▶ Problem
Exactly the lines from the opening of the data through the line containing "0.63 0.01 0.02" should be reproduced, please, with nothing added.

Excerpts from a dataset

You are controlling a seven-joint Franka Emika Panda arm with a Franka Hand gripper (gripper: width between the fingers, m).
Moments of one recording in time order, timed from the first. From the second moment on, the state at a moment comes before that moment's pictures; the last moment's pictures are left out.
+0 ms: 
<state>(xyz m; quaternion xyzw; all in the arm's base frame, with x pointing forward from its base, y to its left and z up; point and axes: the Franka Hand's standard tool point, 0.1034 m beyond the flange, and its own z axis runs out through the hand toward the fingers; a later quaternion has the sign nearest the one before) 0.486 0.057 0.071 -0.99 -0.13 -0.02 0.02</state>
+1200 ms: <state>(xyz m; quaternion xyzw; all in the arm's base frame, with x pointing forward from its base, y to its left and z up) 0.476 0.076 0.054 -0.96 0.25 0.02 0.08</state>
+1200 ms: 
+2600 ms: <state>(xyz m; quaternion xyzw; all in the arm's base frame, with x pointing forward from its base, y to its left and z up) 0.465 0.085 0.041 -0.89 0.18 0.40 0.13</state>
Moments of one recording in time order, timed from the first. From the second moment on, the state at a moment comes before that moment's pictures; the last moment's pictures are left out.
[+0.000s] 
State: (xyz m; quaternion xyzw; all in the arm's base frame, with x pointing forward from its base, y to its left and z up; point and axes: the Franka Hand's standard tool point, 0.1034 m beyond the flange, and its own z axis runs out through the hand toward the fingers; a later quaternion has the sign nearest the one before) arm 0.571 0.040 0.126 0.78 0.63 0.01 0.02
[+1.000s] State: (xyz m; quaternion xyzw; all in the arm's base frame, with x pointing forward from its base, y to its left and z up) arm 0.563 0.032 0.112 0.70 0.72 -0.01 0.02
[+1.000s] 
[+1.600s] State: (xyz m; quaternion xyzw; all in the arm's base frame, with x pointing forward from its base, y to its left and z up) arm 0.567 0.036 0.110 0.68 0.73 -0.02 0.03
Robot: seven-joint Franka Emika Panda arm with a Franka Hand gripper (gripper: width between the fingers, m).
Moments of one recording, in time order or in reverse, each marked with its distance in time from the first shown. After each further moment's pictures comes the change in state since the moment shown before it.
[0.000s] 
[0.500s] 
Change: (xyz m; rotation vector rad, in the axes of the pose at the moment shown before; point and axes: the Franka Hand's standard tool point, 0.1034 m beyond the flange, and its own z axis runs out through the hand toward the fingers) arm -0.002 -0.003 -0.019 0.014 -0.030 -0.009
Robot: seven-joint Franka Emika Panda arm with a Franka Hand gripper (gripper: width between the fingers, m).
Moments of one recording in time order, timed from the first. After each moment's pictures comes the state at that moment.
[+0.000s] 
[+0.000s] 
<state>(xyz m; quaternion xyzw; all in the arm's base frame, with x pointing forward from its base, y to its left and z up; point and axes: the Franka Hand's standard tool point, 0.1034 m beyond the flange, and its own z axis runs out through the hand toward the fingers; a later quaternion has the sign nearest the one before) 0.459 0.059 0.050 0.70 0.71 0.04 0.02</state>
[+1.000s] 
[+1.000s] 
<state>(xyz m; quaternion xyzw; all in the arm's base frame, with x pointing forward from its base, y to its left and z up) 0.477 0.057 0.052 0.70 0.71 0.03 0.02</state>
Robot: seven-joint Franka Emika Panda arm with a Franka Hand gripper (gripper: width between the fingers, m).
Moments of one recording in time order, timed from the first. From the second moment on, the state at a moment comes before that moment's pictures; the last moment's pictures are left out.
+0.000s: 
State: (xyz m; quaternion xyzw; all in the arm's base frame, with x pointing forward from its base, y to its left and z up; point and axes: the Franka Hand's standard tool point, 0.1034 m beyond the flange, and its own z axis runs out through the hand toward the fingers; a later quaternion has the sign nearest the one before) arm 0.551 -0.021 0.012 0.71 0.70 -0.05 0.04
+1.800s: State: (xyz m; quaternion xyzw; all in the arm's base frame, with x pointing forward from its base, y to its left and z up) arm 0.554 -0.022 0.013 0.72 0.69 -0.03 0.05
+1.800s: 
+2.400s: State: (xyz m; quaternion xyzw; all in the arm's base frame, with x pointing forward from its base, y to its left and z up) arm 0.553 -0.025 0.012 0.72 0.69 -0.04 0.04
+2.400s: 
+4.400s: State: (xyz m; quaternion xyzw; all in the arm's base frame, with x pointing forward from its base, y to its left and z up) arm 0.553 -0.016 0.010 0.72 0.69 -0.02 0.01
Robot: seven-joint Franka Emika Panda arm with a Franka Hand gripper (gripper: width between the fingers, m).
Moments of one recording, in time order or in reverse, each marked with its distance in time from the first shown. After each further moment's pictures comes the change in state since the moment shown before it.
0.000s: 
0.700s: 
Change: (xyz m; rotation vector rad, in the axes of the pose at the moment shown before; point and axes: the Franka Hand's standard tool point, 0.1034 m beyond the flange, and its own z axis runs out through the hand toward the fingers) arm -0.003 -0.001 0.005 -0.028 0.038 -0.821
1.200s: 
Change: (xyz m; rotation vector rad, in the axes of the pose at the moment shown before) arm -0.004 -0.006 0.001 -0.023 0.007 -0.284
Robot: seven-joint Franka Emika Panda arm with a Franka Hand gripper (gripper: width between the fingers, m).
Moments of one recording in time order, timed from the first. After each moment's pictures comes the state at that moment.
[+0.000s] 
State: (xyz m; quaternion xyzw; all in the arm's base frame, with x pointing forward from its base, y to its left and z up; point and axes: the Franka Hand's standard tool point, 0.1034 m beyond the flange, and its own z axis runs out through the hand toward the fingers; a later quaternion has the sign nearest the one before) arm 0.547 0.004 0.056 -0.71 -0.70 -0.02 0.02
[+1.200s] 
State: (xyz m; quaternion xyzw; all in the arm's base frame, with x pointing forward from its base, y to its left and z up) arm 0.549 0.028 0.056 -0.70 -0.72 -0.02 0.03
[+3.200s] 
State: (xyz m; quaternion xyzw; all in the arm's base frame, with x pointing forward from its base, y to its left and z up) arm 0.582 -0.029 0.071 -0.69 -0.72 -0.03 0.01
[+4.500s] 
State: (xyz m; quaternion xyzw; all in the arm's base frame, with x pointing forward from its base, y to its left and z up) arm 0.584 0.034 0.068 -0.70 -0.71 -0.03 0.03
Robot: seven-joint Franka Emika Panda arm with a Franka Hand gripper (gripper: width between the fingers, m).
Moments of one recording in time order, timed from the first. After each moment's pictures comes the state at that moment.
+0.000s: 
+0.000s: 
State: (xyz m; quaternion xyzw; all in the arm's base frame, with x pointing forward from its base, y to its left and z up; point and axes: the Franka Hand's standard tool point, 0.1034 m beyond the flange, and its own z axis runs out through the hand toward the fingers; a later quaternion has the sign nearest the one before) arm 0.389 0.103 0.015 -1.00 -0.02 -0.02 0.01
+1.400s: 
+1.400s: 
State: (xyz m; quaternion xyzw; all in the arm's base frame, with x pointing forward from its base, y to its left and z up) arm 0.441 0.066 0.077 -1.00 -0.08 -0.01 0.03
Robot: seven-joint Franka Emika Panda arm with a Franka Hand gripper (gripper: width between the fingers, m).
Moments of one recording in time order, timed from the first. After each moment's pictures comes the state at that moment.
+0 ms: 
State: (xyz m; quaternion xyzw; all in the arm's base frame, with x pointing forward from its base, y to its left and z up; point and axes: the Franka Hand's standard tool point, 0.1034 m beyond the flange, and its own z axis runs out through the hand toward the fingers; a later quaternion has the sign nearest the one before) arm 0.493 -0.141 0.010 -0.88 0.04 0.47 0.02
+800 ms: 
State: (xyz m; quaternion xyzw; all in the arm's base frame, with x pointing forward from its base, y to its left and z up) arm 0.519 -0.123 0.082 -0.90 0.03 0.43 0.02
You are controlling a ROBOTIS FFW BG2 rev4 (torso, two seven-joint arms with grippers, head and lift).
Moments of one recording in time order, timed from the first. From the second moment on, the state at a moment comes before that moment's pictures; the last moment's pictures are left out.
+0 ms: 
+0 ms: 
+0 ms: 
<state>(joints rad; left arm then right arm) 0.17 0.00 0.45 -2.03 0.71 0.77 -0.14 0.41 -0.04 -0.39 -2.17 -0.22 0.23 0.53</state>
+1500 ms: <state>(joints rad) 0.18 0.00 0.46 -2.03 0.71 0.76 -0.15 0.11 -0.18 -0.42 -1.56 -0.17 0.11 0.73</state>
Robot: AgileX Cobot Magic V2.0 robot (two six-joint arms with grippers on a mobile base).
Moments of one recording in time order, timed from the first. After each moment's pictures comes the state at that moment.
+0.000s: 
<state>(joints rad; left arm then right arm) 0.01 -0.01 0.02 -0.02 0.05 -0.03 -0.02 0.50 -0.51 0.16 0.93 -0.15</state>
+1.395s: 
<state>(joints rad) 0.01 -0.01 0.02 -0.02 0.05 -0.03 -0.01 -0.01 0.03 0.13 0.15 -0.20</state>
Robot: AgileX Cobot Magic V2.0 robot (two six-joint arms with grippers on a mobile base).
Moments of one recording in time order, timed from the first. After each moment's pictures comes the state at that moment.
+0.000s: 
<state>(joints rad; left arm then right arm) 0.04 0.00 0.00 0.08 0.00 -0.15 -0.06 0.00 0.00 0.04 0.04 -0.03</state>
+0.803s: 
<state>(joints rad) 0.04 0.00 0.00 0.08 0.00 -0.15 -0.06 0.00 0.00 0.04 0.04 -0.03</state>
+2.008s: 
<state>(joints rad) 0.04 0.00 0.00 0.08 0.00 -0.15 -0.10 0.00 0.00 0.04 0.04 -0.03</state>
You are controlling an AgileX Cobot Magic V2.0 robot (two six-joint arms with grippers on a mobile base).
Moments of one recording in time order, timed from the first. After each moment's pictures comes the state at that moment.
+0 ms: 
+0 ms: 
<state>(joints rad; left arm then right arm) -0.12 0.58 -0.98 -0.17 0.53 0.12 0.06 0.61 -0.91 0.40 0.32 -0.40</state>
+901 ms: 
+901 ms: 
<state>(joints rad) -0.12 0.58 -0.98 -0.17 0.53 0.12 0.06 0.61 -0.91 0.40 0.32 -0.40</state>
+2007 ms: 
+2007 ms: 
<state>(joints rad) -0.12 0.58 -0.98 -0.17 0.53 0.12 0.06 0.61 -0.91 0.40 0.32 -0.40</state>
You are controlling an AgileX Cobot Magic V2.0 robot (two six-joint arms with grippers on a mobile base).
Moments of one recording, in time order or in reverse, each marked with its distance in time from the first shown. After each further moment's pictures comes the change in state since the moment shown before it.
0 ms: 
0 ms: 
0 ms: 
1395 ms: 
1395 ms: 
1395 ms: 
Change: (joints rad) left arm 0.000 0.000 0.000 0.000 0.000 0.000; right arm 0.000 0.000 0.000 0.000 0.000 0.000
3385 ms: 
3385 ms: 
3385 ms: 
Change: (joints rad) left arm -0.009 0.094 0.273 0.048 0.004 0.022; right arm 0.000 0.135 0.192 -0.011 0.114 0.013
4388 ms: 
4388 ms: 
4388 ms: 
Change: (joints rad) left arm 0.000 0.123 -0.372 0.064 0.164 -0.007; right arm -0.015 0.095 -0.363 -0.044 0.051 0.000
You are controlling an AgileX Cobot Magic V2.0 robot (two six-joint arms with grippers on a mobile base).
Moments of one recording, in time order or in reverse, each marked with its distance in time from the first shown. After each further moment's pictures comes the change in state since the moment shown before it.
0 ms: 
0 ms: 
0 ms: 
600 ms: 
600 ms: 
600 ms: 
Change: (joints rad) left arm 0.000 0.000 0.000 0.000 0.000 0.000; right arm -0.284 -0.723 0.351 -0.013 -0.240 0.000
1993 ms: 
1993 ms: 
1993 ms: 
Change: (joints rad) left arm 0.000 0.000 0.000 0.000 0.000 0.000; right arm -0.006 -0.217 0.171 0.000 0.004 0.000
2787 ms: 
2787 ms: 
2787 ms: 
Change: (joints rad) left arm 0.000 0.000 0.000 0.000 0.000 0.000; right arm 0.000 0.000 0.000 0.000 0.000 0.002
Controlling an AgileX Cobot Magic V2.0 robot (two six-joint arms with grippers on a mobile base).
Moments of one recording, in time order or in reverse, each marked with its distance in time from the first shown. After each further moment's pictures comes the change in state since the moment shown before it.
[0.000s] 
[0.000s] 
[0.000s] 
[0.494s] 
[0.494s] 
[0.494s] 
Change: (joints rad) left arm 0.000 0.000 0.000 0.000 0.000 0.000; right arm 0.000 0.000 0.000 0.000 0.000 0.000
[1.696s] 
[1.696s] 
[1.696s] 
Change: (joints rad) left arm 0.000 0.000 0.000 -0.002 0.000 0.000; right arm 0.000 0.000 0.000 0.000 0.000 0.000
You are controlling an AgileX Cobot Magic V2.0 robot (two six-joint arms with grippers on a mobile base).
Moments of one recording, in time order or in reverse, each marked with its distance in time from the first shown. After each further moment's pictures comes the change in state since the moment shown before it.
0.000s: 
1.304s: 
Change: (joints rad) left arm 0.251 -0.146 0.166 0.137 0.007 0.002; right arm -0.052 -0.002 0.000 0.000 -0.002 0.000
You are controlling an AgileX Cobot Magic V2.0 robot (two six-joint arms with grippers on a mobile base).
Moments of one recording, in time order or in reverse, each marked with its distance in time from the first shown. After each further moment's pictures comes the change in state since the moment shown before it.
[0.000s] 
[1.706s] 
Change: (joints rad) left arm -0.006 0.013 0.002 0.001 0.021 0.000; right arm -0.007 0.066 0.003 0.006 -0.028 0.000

▶ Result of the task
You are controlling a seven-joint Franka Emika Panda arm with a Franka Hand gripper (gripper: width between the fingers, m).
Moments of one recording in time order, timed from the first. From the second moment on, the state at a moment comes before that moment's pictures; the last moment's pictures are left out.
+0 ms: 
<state>(xyz m; quaternion xyzw; all in the arm's base frame, with x pointing forward from its base, y to its left and z up; point and axes: the Franka Hand's standard tool point, 0.1034 m beyond the flange, and its own z axis runs out through the hand toward the fingers; a later quaternion has the sign nearest the one before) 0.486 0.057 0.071 -0.99 -0.13 -0.02 0.02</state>
+1200 ms: <state>(xyz m; quaternion xyzw; all in the arm's base frame, with x pointing forward from its base, y to its left and z up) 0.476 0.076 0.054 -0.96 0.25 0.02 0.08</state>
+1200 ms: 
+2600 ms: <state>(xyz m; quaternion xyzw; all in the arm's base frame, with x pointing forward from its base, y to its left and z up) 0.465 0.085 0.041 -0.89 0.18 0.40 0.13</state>
Moments of one recording in time order, timed from the first. From the second moment on, the state at a moment comes before that moment's pictures; the last moment's pictures are left out.
[+0.000s] 
State: (xyz m; quaternion xyzw; all in the arm's base frame, with x pointing forward from its base, y to its left and z up; point and axes: the Franka Hand's standard tool point, 0.1034 m beyond the flange, and its own z axis runs out through the hand toward the fingers; a later quaternion has the sign nearest the one before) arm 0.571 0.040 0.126 0.78 0.63 0.01 0.02

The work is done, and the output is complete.